Goal of the exercise -> Nothing but the lines from the one holding "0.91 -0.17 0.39" through the last line of the material below should be set down, exactly and without images.

Supplied data ->
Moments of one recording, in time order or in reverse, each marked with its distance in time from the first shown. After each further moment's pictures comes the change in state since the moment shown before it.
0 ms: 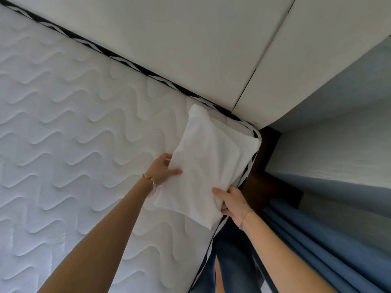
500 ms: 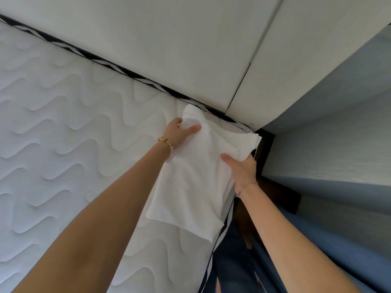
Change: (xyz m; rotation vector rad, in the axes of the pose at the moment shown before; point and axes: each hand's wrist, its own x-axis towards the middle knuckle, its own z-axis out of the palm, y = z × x) left_hand 0.070 0.090 0.030 0.021 0.083 0.208; right_hand 0.045 -0.068 -0.001 0.202 0.255 -0.447
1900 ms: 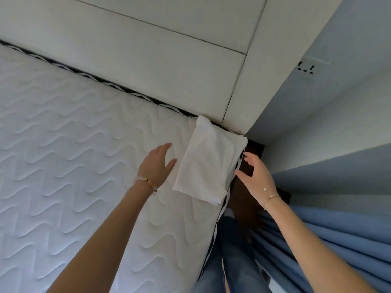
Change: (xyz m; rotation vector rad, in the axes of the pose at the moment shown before) left_hand -0.208 -0.001 -0.092 0.724 0.182 0.444; right_hand -0.174 -0.067 -0.057 -0.856 -0.116 -0.465
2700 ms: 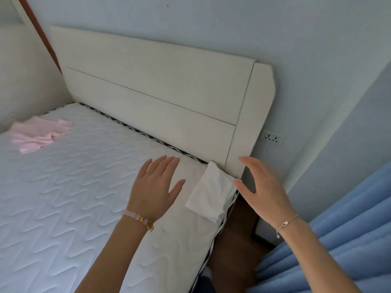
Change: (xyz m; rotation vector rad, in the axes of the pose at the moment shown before) left_hand -0.309 0.130 -0.136 0.428 0.620 0.254; right_hand -0.265 -0.109 -0.122 -0.373 0.266 -0.777
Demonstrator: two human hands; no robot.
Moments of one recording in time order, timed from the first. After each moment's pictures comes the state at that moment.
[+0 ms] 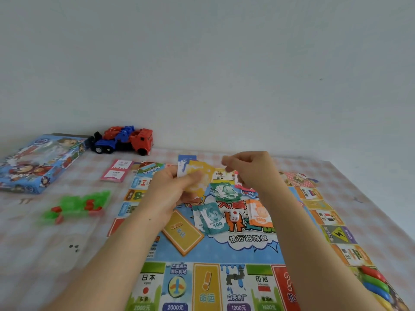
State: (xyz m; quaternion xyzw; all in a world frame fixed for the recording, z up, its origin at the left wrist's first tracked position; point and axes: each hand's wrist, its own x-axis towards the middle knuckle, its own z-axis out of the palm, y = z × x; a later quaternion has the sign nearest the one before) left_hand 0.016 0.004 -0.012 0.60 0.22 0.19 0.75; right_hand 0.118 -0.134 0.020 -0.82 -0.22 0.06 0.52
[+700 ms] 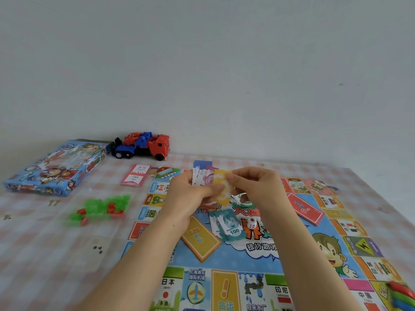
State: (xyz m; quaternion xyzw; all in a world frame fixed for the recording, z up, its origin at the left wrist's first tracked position) left_hand 0.016 0.003 -0.016 0.62 0.21 0.21 0.72; right_hand 0.091 -0.123 0.005 -0.74 -0.20 0.11 0.63
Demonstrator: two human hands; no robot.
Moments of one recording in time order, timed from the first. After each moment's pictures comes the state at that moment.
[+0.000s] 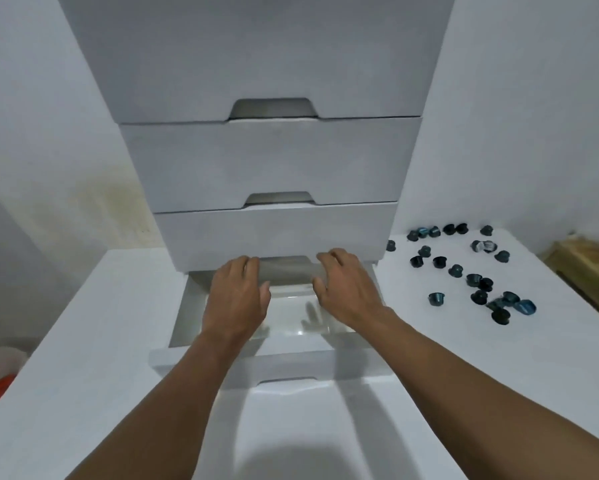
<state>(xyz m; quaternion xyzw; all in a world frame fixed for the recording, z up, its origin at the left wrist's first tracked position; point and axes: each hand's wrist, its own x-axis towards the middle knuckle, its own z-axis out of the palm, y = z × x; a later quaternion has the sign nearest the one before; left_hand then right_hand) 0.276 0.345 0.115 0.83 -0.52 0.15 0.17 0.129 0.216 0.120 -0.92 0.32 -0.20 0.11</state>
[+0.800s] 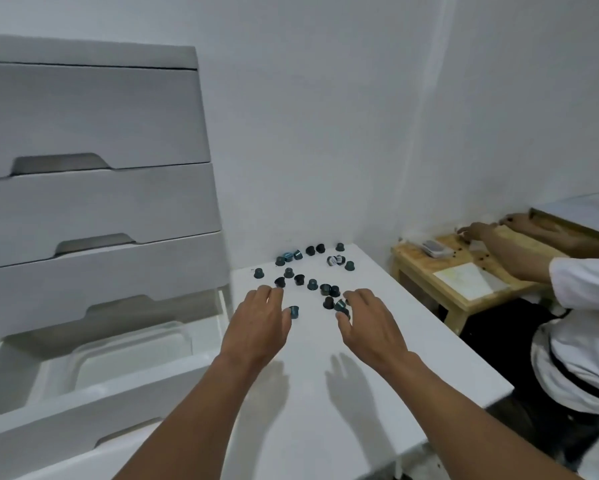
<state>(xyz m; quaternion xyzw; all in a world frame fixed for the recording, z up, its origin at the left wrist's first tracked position) -0.012 0.227 0.140 0.70 -0.67 0.13 0.22 -0.201 0.157 0.127 -0.82 0.51 -0.24 0.08</state>
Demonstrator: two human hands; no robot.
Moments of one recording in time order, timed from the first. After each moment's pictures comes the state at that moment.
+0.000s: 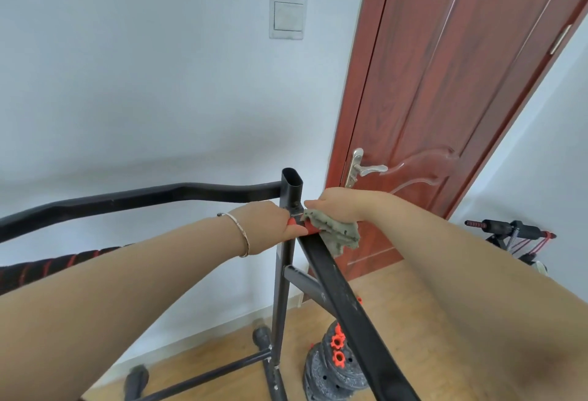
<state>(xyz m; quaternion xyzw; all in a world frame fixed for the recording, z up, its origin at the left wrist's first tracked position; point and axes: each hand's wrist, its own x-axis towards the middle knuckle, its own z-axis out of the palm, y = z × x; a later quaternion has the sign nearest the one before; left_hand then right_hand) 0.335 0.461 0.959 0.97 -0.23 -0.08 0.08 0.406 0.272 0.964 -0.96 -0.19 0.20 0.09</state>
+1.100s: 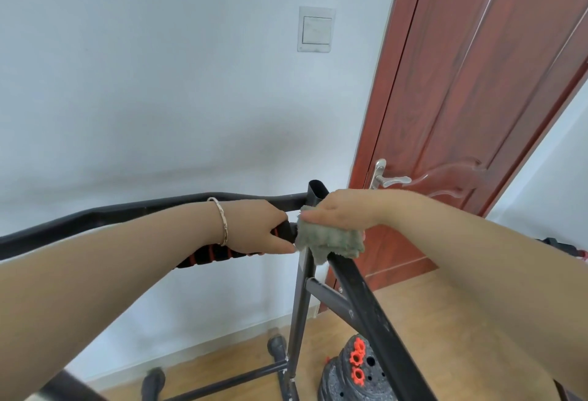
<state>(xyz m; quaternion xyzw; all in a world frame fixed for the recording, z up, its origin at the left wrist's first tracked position) 0.340 0.526 0.984 0.96 -0.23 -0.13 0.08 0.388 0.308 1.005 -0.92 -0.31 0.21 0.06</state>
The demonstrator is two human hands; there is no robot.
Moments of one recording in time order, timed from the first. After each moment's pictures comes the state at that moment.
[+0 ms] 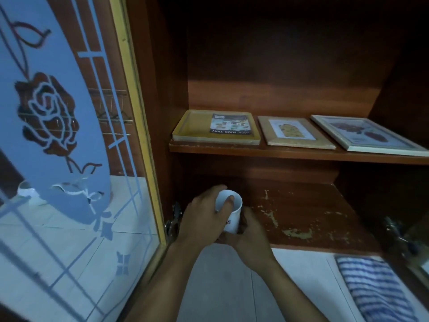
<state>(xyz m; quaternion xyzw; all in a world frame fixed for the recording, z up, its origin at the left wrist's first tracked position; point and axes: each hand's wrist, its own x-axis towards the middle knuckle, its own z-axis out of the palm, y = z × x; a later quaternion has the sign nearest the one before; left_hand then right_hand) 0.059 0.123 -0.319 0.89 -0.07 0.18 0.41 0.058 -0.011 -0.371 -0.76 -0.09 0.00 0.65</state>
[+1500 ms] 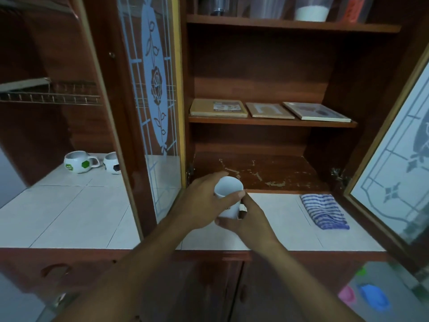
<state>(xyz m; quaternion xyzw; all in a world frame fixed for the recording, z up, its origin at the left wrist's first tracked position) -0.156 0.153 -0.270 0.90 -0.17 0.13 0.39 -0.171 0.009 -0.312 -0.78 -0.09 -0.01 0.62</state>
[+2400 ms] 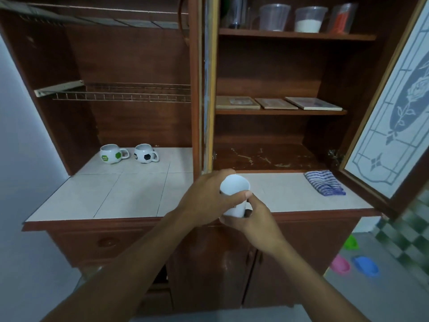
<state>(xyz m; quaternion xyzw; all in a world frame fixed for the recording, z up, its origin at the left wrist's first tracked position) -0.273 0.252 -0.267 0.91 -0.20 0.10 0.35 -0.314 0.108 -0.304 -0.77 -0.08 -0.05 0.63</state>
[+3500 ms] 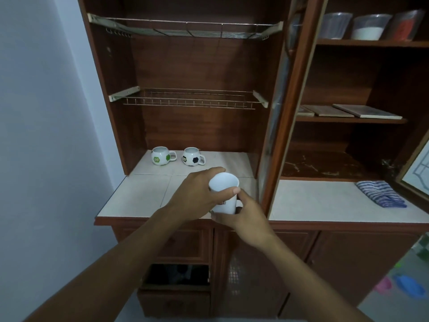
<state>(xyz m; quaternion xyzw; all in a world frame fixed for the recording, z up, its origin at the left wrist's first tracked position) -0.278 0.451 -0.254 0.89 -0.18 0.16 0.39 -0.297 0.297 -0.301 -0.78 -0.13 -0.03 0.62</state>
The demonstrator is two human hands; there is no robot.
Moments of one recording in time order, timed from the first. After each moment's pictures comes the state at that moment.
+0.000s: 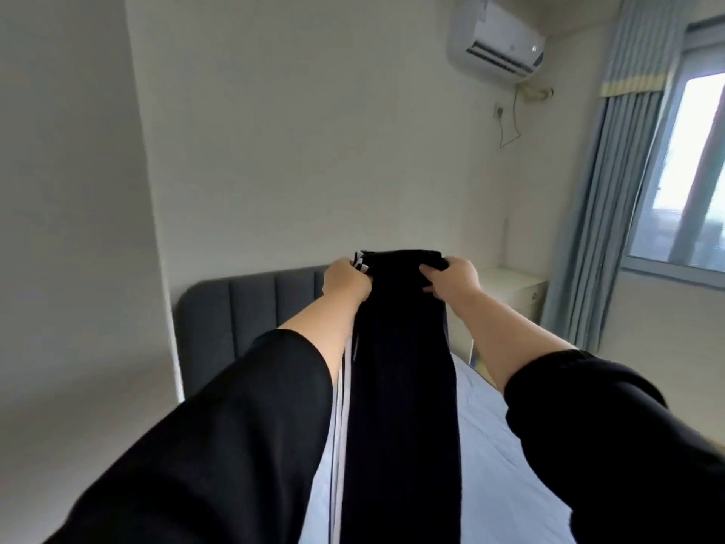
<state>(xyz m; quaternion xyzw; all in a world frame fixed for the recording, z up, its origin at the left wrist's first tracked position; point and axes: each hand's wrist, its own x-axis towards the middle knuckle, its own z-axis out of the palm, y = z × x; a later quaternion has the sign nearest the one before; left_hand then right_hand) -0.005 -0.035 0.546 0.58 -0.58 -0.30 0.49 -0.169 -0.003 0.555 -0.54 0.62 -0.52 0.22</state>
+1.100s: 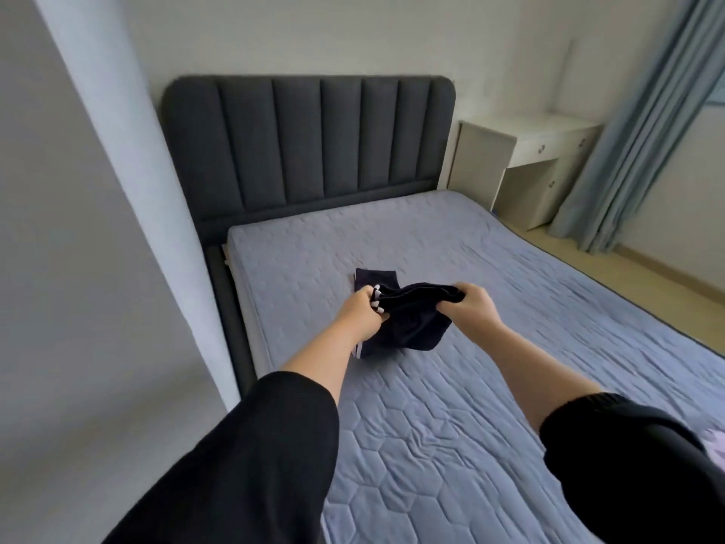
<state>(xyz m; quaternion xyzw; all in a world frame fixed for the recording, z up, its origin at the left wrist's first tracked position) -0.046 0.068 0.076 0.59 -0.63 -0.40 0.31 -0.243 0.082 0.091 -0.56 0.69 -0.36 0.30</state>
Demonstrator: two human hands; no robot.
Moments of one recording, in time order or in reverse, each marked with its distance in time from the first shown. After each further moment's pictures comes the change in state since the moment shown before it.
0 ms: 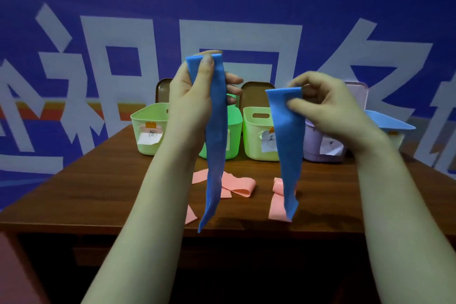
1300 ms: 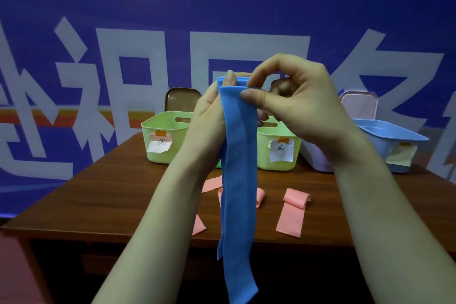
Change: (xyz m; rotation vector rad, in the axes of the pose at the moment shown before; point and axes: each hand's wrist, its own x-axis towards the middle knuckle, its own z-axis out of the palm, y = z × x) left_hand -0.014 0.010 -0.001 0.065 -0.151 -0.167; right_hand 0.008 -0.058 0.046 0.040 0.005 -0.297
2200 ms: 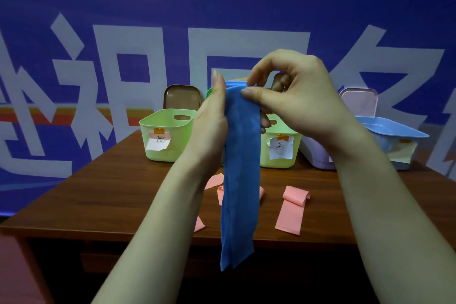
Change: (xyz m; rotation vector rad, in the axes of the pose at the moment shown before) left_hand -0.001 -0.009 0.003 -0.117 -0.009 -0.106; right_hand 0.006 0.004 -0.002 -0.199 0.012 -0.007
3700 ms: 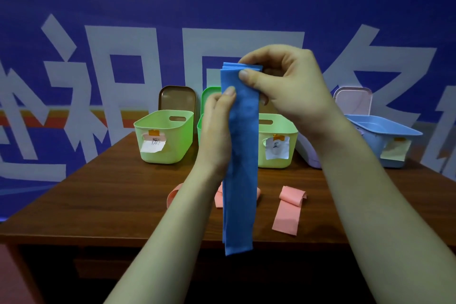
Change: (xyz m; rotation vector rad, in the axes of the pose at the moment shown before) left_hand 0.019 -0.028 0.008 -0.078 0.132 0.129; right_hand 0.018 0.011 0.011 0.310 0.106 0.149
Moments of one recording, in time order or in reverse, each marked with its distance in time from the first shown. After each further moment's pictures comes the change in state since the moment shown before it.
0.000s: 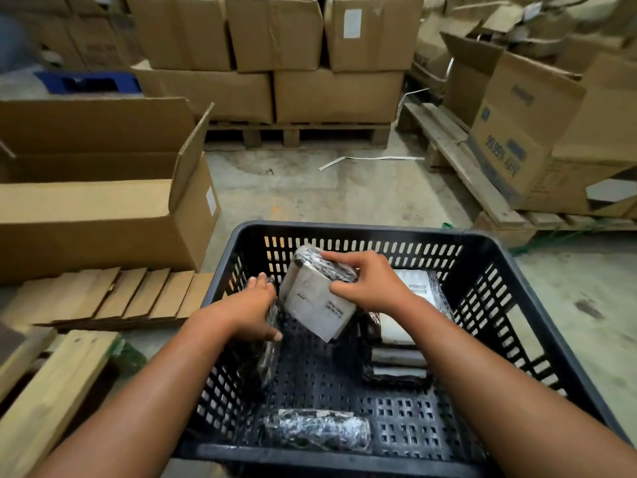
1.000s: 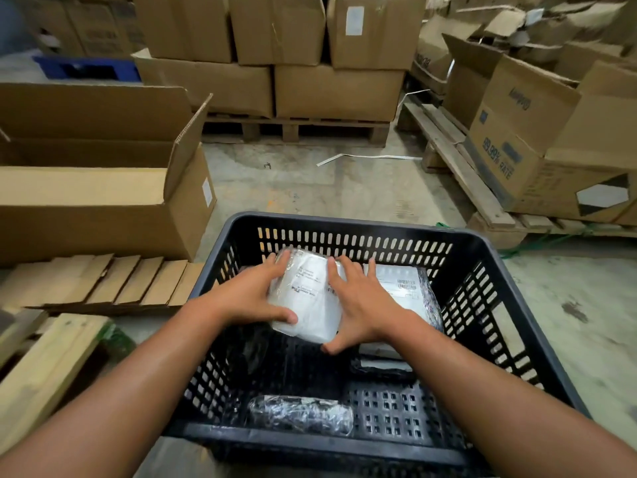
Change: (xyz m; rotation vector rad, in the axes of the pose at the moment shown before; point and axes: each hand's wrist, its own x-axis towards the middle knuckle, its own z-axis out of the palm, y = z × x) left_hand 0.001 0.007 -0.001 -0.246 0.187 0.277; right_hand -0.024 0.025 0.015 -0.761 -0.276 -0.210
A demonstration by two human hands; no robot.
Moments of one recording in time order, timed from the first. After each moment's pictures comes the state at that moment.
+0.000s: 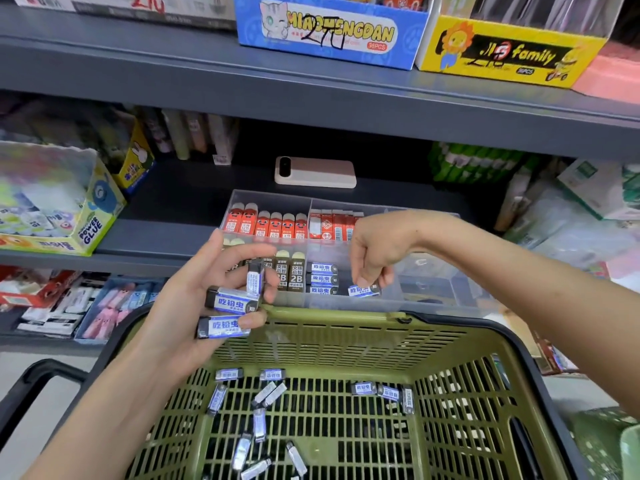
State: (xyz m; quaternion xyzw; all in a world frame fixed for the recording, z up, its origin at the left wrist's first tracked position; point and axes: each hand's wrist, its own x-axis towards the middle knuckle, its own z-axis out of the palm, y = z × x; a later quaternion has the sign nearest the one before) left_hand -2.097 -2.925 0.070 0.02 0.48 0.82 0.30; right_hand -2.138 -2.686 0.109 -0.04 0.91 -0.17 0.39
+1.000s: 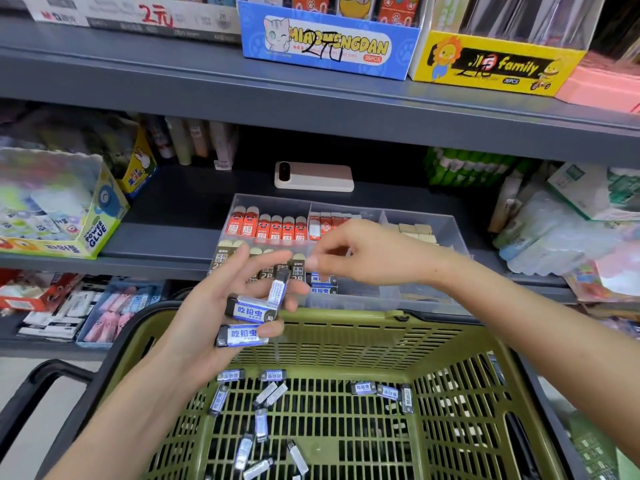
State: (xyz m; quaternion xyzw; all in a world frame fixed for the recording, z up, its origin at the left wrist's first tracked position) left_hand -2.084 -2.916 0.074 0.01 0.47 0.82 0.33; right_hand -2.096 -2.715 0.120 -0.16 0.94 -0.27 0.15
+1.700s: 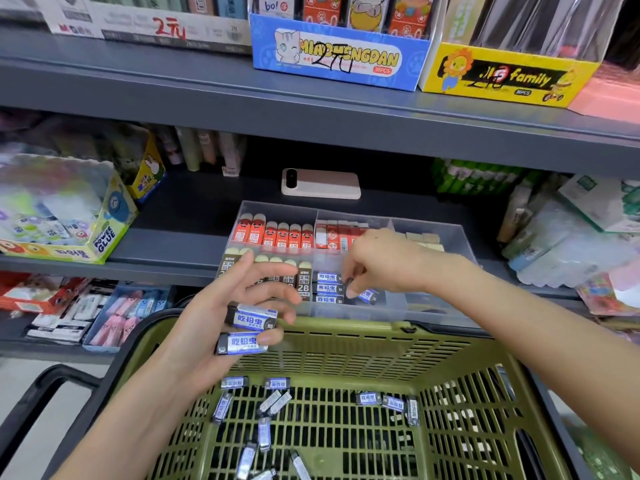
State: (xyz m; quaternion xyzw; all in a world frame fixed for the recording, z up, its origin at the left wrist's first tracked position) left_hand -2.090 -2.922 0.068 0.03 0.47 0.82 0.33; right_hand -2.119 -2.692 0.096 -0.15 0.97 -0.04 0.17
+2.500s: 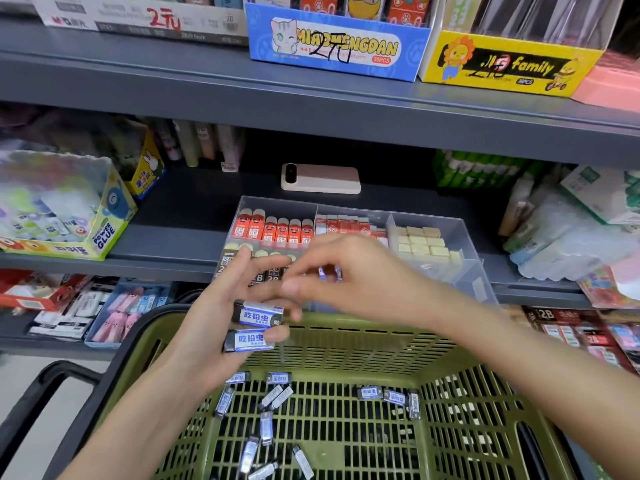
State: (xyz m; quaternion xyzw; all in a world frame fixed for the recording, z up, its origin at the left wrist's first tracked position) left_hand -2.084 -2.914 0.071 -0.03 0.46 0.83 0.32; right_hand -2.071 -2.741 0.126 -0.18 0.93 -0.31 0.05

Your response ->
State: (xyz m; quaternion xyzw; all in a world frame fixed for the recording, z up, its origin at the left wrist's first tracked position; point and axes: each hand's wrist, its own x-axis towards the middle knuckle, its own z-axis out of the palm, y = z × x; a later quaternion has the sign nearest the one before) left_hand -2.097 -2.925 0.070 0.02 0.48 0.82 0.30; right_hand -2.138 -2.686 0.109 -0.04 0.91 -0.17 0.39
+1.000s: 
State: (xyz m; quaternion xyzw; all in a world frame fixed for the recording, z up, its origin at the left wrist's first tracked position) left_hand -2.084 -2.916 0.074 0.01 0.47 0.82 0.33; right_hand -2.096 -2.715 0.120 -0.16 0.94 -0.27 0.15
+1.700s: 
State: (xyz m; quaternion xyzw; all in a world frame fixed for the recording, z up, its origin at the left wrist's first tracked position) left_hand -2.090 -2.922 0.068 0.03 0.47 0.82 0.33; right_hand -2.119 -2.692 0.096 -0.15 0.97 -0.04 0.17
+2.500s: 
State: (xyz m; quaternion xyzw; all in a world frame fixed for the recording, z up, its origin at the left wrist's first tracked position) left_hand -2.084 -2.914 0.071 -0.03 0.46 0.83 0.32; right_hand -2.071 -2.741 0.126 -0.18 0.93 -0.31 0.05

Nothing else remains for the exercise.